The two isoforms of phospholipase C (PLC)-gamma couple immune recognition receptors to important calcium- and protein kinase C-dependent cellular functions. It has been assumed that PLC-gamma1 and PLC-gamma2 have redundant functions and that the receptors can use whichever PLC-gamma isoform is preferentially expressed in a cell of a given hemopoietic lineage. In this study, we demonstrate that ITAM-containing immune recognition receptors can use either PLC-gamma1 or PLC-gamma2, whereas the novel NK cell-activating receptor NKG2D preferentially couples to PLC-gamma2. Experimental models evaluating signals from either endogenous receptors (FcR vs NKG2D-DAP10) or ectopically expressed chimeric receptors (with ITAM-containing cytoplasmic tails vs DAP10-containing cytoplasmic tails) demonstrate that PLC-gamma1 and PLC-gamma2 both regulate the functions of ITAM-containing receptors, whereas only PLC-gamma2 regulates the function of DAP10-coupled receptors. These data suggest that specific immune recognition receptors can differentially couple to the two isoforms of PLC-gamma. More broadly, these observations reveal a basis for selectively targeting the functions initiated by distinct immune recognition receptors.

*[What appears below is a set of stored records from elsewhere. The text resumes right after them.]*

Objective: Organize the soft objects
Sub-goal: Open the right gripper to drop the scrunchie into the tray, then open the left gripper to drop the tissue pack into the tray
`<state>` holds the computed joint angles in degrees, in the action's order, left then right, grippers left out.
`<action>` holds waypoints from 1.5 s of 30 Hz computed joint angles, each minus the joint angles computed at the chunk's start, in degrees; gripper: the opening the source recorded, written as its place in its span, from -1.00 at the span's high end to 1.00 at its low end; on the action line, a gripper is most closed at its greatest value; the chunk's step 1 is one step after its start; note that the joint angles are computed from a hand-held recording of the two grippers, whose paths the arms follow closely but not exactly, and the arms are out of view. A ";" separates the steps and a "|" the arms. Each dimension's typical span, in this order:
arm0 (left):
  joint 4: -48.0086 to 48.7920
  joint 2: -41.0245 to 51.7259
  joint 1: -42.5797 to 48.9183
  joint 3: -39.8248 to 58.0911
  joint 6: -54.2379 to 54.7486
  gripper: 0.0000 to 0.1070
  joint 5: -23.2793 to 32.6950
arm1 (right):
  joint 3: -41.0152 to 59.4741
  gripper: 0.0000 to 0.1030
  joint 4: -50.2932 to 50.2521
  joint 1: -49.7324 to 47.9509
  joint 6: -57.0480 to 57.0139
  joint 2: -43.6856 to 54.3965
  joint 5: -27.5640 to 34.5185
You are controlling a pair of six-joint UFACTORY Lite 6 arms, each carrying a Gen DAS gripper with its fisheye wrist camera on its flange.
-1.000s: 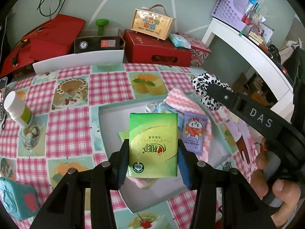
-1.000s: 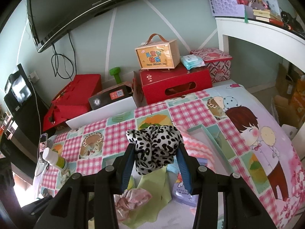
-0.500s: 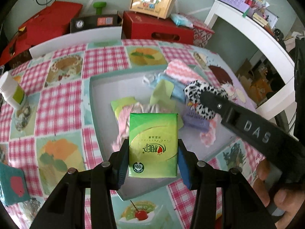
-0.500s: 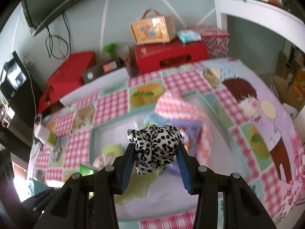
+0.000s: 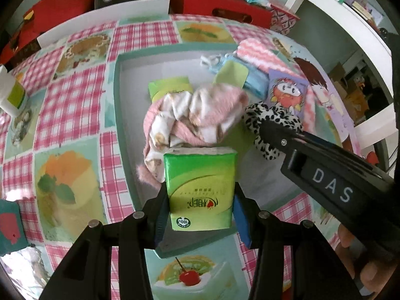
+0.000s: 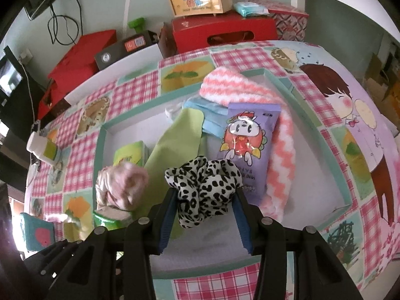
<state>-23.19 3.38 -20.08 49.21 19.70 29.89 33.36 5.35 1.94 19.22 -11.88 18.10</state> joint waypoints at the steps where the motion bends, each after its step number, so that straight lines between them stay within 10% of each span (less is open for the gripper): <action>1: 0.00 0.26 0.06 0.12 -0.04 0.10 0.21 | 0.28 0.05 -0.89 0.27 0.90 0.33 0.15; 21: -0.44 3.12 0.66 1.93 -1.39 0.08 3.13 | 3.88 -0.48 -9.76 2.36 10.02 4.21 2.80; 36: -0.61 -1.21 0.72 1.52 -0.77 -0.58 3.91 | 2.69 -0.77 -14.01 0.70 15.16 1.38 1.98; 45: -1.99 -3.01 4.88 4.48 1.04 -0.59 6.23 | 2.29 -0.77 -15.51 -0.36 16.64 -0.02 1.99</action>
<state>-25.18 0.37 -15.19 53.69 20.74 36.12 35.64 -10.16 1.58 35.85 -11.90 20.09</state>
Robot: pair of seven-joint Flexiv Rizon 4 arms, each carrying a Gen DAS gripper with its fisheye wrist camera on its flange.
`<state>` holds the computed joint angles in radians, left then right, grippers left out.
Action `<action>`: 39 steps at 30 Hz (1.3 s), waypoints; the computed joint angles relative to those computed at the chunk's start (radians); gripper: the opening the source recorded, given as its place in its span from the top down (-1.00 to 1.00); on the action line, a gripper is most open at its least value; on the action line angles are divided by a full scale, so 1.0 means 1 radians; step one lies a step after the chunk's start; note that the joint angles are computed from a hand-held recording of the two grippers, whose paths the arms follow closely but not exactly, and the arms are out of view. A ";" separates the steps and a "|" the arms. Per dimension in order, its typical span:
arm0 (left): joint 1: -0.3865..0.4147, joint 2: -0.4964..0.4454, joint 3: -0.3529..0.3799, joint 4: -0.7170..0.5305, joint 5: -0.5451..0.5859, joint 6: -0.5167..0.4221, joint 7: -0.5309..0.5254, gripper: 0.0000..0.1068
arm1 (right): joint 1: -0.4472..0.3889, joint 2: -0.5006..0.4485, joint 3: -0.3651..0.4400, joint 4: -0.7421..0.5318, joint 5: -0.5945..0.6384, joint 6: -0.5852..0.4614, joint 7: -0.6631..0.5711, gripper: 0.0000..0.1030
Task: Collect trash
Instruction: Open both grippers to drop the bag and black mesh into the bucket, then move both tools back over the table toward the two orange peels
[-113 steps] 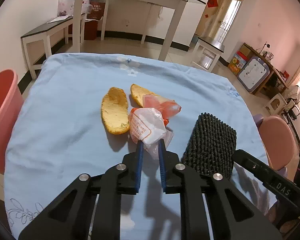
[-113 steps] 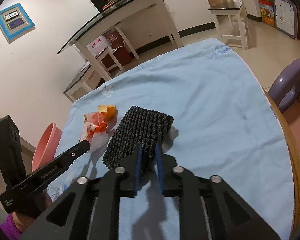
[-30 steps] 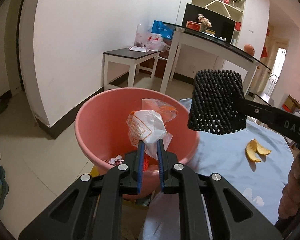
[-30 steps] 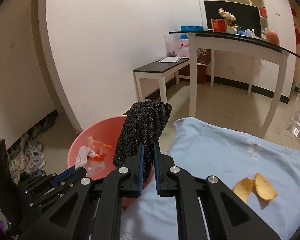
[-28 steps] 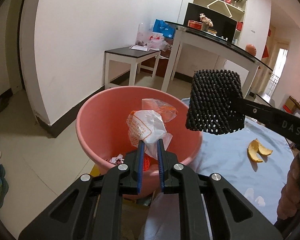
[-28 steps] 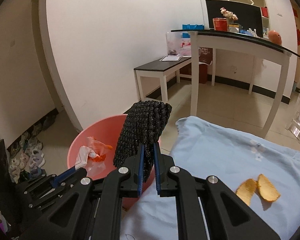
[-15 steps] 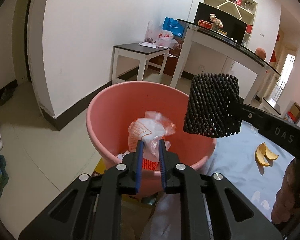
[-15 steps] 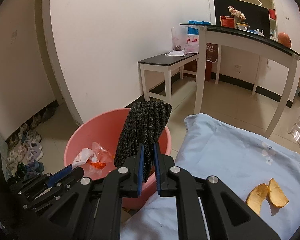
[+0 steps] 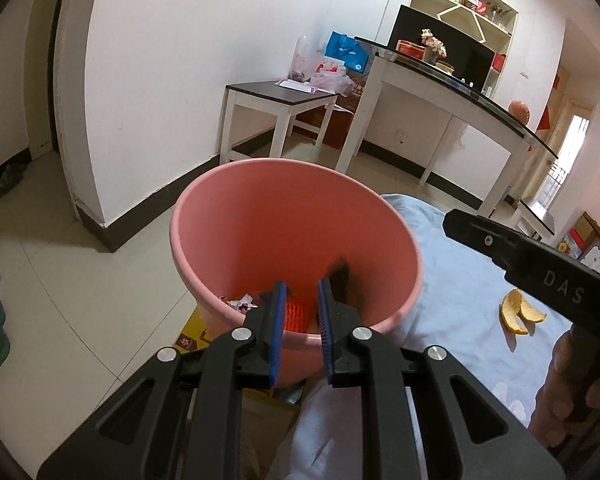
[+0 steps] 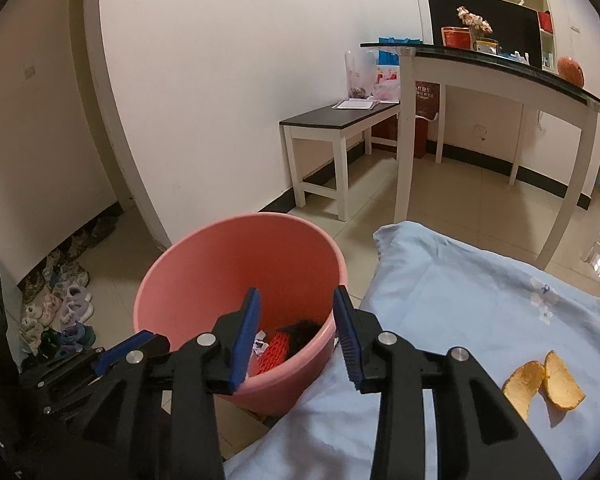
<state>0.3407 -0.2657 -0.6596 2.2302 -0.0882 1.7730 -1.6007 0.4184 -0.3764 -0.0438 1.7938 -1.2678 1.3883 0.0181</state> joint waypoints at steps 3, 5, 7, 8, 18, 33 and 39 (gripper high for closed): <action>0.038 0.011 -0.048 0.008 0.003 -0.001 -0.001 0.70 | -0.006 0.022 -0.003 0.027 -0.031 0.010 0.033 0.28; 0.060 0.017 -0.078 0.012 0.006 -0.001 -0.001 0.70 | -0.017 0.041 0.005 0.052 -0.050 0.012 0.057 0.28; 0.080 0.025 -0.109 0.016 0.007 -0.003 -0.001 0.70 | -0.029 0.059 0.015 0.075 -0.066 0.016 0.081 0.28; 0.079 0.028 -0.111 0.015 0.006 -0.005 0.000 0.70 | -0.036 0.068 0.020 0.086 -0.076 0.016 0.091 0.28; 0.035 0.064 -0.123 0.022 -0.025 -0.021 0.042 0.70 | -0.116 0.188 0.092 0.237 -0.126 -0.025 0.174 0.28; -0.174 0.044 -0.034 -0.010 -0.120 -0.063 0.145 0.70 | -0.245 0.403 0.173 0.471 -0.153 -0.154 0.284 0.28; -0.202 0.018 -0.067 -0.030 -0.172 -0.101 0.218 0.70 | -0.292 0.470 0.182 0.548 -0.136 -0.178 0.329 0.28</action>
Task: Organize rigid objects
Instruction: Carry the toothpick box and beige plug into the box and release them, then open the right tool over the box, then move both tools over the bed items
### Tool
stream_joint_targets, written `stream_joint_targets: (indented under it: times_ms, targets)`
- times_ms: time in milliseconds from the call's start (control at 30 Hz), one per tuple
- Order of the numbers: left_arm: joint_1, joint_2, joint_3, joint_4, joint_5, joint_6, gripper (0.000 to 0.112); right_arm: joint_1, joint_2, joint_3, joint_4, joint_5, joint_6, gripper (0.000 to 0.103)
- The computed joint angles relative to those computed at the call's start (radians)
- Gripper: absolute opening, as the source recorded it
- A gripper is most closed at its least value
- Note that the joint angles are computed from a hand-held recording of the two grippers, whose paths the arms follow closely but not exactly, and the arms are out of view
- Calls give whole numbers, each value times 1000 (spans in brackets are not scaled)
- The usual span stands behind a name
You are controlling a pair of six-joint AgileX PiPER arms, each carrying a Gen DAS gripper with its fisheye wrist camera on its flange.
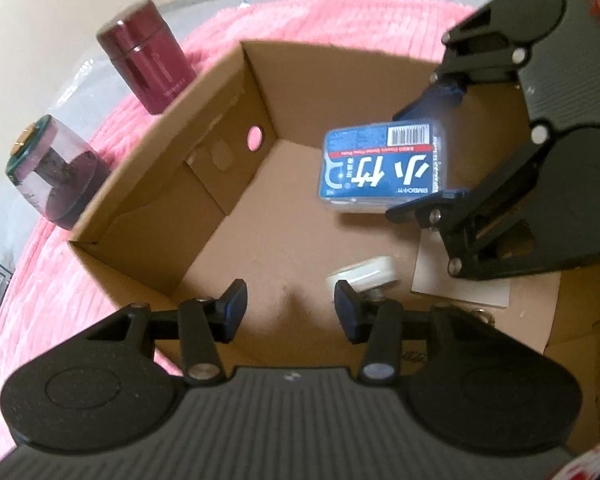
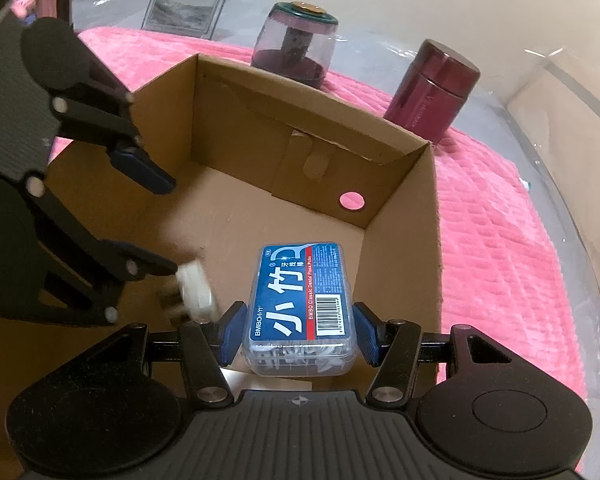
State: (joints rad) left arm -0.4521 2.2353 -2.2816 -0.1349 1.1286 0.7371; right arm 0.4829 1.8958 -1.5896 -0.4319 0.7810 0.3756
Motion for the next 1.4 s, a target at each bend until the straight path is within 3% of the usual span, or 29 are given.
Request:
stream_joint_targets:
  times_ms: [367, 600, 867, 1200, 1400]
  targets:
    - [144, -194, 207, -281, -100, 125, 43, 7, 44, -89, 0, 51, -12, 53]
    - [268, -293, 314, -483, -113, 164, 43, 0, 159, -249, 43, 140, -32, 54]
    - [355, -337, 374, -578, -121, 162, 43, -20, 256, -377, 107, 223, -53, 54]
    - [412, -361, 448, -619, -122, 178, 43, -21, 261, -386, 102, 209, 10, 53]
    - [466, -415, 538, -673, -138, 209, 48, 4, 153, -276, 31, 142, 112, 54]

NKG2D-DAP10 triggers human NK cell-mediated killing via a Syk-independent regulatory pathway.

The immune recognition receptor complex NKG2D-DAP10 on natural killer cells is stimulated by specific ligands carried on virus-infected and malignant cells. Because DAP10 does not have an immunoreceptor tyrosine-based activation motif (ITAM) in its cytoplasmic tail, its ability to trigger killing has been debated. Here we show that a crucial Tyr-Ile-Asn-Met amino acid motif in the cytoplasmic tail of DAP10 couples receptor stimulation to the downstream activation of phosphatidylinositol 3-kinase, Vav1, Rho family GTPases and phospholipase C. Unlike that of ITAM-containing receptors, the activation of NKG2D-DAP10 proceeds independently of Syk family protein tyrosine kinases. Yet the signals initiated by NKG2D-DAP10 are fully capable of inducing killing. Our findings identify a previously unknown mechanism by which receptor complexes that lack ITAM motifs can trigger lymphocyte activation.